I haven't tested that with modern compilers. Maybe the current version of clang
is more intelligent than that. It may also depend on how you start the background task. If you dispatch a block, the compiler can actually easily see whether it changes done
or not. If you pass a reference to done
somewhere, the compiler knows that the receiver may the value of done
and will not make any assumptions. But I tested exactly that code a long time ago when Apple was still using GCC 2.x and there not using volatile
really caused an endless loop that never terminated (yet only in release builds with optimizations enabled, not in debug builds). So I would not rely on the compiler being clever enough to do it right.
Just some more fun facts about memory barriers:
If you ever had a look at the atomic operations that Apple offers in <libkern/OSAtomic.h>
, then you might have wondered why every operation exists twice: Once as x
and once as xBarrier
(e.g. OSAtomicAdd32
and OSAtomicAdd32Barrier
). Well, now you finally know it. The one with "Barrier" in its name is a memory barrier, the other one isn't.
Memory barriers are not just for compilers, they are also for CPUs (there exists CPU instructions, that are considered memory barriers while normal instructions are not). The CPU needs to know these barriers because CPUs like to reorder instructions to perform operations out of order. E.g. if you do
a = x + 3 // (1)
b = y * 5 // (2)
c = a + b // (3)
and the pipeline for additions is busy, but the pipeline for multiplication is not, the CPU may perform instruction (2)
before (1)
, after all the order won't matter in the end. This prevents a pipeline stall. Also the CPU is clever enough to know that it cannot perform (3)
before either (1)
or (2)
because the result of (3)
depends on the results of the other two calculations.
Yet, certain kinds of order changes will break the code, or the intention of the programmer. Consider this example:
x = y + z // (1)
a = 1 // (2)
The addition pipe might be busy, so why not just perform (2)
before (1)
? They don't depend on each other, the order shouldn't matter, right? Well, it depends.
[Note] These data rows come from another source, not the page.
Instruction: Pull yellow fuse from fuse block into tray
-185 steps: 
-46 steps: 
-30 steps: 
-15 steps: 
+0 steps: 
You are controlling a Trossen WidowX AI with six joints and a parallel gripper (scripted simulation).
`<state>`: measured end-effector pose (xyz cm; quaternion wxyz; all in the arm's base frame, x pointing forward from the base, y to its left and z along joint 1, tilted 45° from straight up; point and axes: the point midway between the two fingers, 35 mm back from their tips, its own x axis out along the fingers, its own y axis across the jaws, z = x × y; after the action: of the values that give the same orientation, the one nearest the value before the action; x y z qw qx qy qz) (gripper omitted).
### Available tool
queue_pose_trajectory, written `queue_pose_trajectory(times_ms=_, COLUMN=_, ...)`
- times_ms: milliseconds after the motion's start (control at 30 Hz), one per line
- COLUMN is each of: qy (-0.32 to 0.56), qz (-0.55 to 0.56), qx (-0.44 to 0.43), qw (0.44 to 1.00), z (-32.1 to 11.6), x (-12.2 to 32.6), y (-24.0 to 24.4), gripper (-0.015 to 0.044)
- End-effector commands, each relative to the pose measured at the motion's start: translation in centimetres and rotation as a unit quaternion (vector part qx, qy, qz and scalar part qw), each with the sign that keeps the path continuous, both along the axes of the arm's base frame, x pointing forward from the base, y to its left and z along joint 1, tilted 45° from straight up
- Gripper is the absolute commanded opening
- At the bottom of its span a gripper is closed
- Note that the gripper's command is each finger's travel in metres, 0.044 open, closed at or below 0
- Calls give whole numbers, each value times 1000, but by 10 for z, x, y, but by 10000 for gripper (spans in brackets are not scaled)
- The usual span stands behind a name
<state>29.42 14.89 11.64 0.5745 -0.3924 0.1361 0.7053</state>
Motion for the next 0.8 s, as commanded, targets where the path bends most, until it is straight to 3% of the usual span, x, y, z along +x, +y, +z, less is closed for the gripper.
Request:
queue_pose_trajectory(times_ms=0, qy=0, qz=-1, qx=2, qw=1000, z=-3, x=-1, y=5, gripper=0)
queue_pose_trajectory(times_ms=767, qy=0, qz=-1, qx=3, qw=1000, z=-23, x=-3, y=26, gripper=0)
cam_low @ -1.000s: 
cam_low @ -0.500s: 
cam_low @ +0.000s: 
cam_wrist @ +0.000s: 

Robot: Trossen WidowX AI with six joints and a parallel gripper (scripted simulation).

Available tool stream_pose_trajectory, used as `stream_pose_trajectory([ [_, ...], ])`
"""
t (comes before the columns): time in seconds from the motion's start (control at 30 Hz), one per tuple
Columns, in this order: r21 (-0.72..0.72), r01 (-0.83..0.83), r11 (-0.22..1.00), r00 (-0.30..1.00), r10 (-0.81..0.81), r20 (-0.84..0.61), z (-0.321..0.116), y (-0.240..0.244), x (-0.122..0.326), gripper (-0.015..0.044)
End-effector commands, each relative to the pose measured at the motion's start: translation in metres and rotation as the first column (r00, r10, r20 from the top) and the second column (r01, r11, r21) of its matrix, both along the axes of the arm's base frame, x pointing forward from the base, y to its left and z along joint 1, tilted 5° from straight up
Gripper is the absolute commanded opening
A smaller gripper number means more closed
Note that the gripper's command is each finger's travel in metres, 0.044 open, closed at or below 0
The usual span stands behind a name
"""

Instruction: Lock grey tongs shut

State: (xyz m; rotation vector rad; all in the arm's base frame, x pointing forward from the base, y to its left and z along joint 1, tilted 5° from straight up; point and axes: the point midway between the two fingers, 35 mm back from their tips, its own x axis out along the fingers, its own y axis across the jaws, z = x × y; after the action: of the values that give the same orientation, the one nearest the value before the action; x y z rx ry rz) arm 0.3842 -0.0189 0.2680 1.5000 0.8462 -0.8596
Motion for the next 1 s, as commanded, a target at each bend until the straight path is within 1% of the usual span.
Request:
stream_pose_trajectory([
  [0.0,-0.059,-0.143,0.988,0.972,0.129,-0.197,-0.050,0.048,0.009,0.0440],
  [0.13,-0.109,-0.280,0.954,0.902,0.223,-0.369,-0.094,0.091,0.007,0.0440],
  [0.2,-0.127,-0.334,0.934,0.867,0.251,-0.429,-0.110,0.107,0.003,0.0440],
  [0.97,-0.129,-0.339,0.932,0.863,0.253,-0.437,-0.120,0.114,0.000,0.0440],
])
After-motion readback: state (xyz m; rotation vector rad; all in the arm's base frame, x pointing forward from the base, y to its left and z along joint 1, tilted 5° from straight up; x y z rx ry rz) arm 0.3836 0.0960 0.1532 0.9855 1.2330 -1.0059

Consider another thread monitors a
for changes and as soon as a
becomes 1
, it reads the value of x
, which should now be y+z
if the instructions were performed in order. Yet if the CPU reordered them, then x
will have whatever value it used to have before getting to this code and this makes a difference as the other thread will now work with a different value, not the value the programmer would have expected.
So in this case the order will matter and that's why barriers are needed also for CPUs: CPUs don't order instructions across such barriers and thus instruction (2)
would need to be a barrier instruction (or there needs to be such an instruction between (1)
and (2)
; that depends on the CPU). However, reordering instructions is only performed by modern CPUs, a much older problem are delayed memory writes. If a CPU delays memory writes (very common for some CPUs, as memory access is horribly slow for a CPU), it will make sure that all delayed writes are performed and have completed before a memory barrier is crossed, so all memory is in a correct state in case another thread might now access it (and now you also know where the name "memory barrier" actually comes from).
You are probably working a lot more with memory barriers than you are even aware of (GCD - Grand Central Dispatch is full of these and NSOperation
/NSOperationQueue
bases on GCD), that's why your really need to use volatile
only in very rare, exceptional cases. You might get away writing 100 apps and never have to use it even once. However, if you write a lot low level, multi-threading code that aims to achieve maximum performance possible, you will sooner or later run into a situation where only volatile
can grantee you correct behavior; not using it in such a situation will lead to strange bugs where loops don't seem to terminate or variables simply seem to have incorrect values and you find no explanation for that. If you run into bugs like these, especially if you only see them in release builds, you might miss a volatile
or a memory barrier somewhere in your code.